China's top Internet search engine censured for spreading racy photos

Min Lee, THE ASSOCIATED PRESS
HONG KONG - China's top Internet search engine has been censured for allegedly helping spread sexually explicit photos.

The government-sponsored watchdog group is demanding both action and an apology from Baidu.com over the online availability of the photos, which feature several Hong Kong celebrities.

The photos appear to show actor Edison Chen and several female stars performing sex acts or in sexually suggestive poses.

They are widely available in Hong Kong, where the scandal has dominated the headlines for several weeks.

The watchdog group, called the Beijing Association of Online Media, praised other Chinese sites such as NetEase.com, Sina.com and Sohu.com for urging their users not to spread the photos.

Baidu.com says it has no immediate comment.

China keeps tighter watch over the Internet than semi-autonomous Hong Kong.

The group said certain key word searches and certain pages on the Baidu site "have become the platform for displaying and spreading these filthy pictures."
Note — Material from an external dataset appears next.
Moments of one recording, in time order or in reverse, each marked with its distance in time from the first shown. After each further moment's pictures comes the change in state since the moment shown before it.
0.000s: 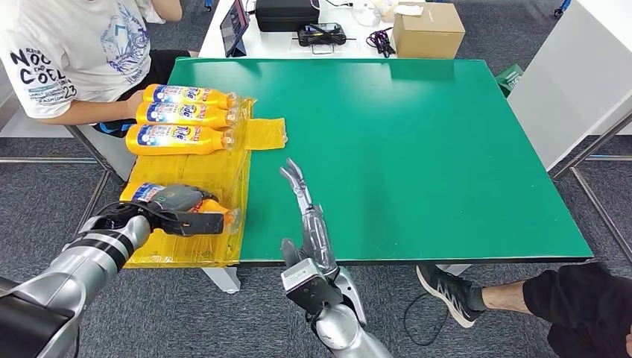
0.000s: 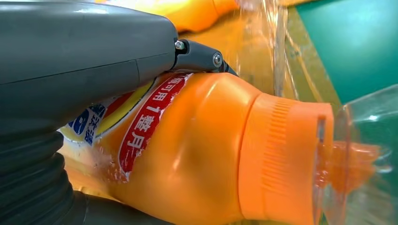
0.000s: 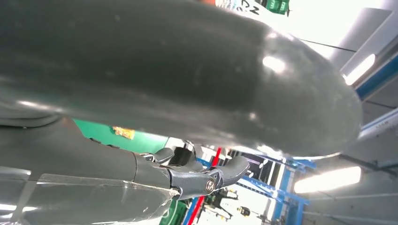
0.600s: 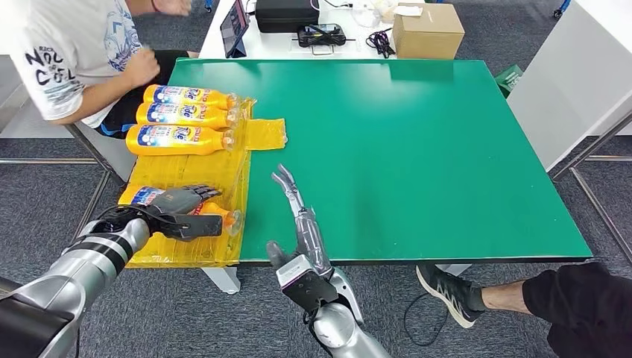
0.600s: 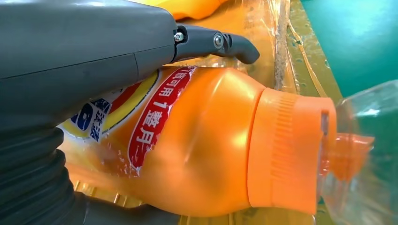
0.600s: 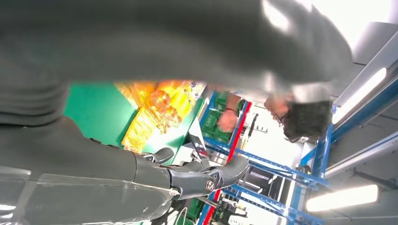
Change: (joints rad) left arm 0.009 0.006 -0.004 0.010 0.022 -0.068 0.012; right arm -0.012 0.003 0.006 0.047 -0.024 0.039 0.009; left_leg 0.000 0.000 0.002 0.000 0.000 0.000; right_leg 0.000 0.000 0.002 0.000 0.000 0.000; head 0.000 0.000
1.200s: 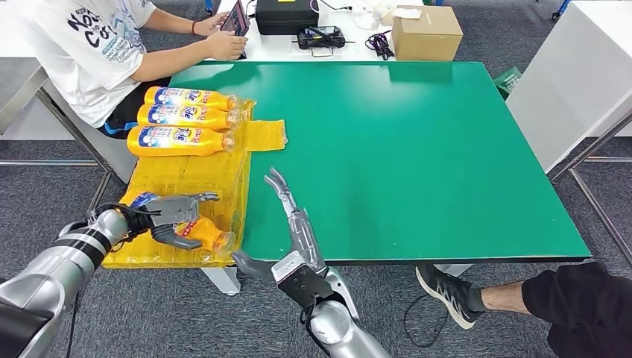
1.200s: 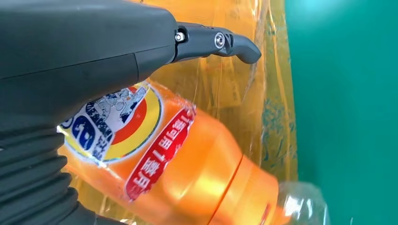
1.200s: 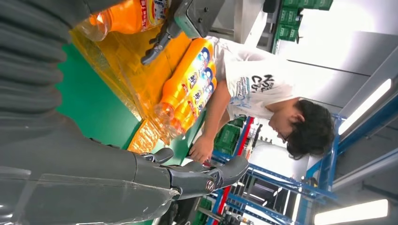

The association demanded that the website apologize.

"While other Beijing Internet companies have boycotted the spread of the racy photos, Baidu still hasn't implemented effective blocking and obscuring of the photos and has become defensive and procrastinated, leading to the stagnation of a large amount of pornographic, filthy pictures," the association said its statement, dated Monday.

China bans pornography, although the government's Internet police struggle to block pornographic websites based abroad. The government recently released new rules giving it more control over Internet videos and video-sharing websites.

The government regularly censors and restricts access to content it considers subversive or politically sensitive, and Chinese websites often hire their own censors to screen for potentially problematic content.

China's online population has soared to 210 million people. The country could surpass the United States this year to become host to the world's biggest online community, the official China Internet Network Information Centre said last month.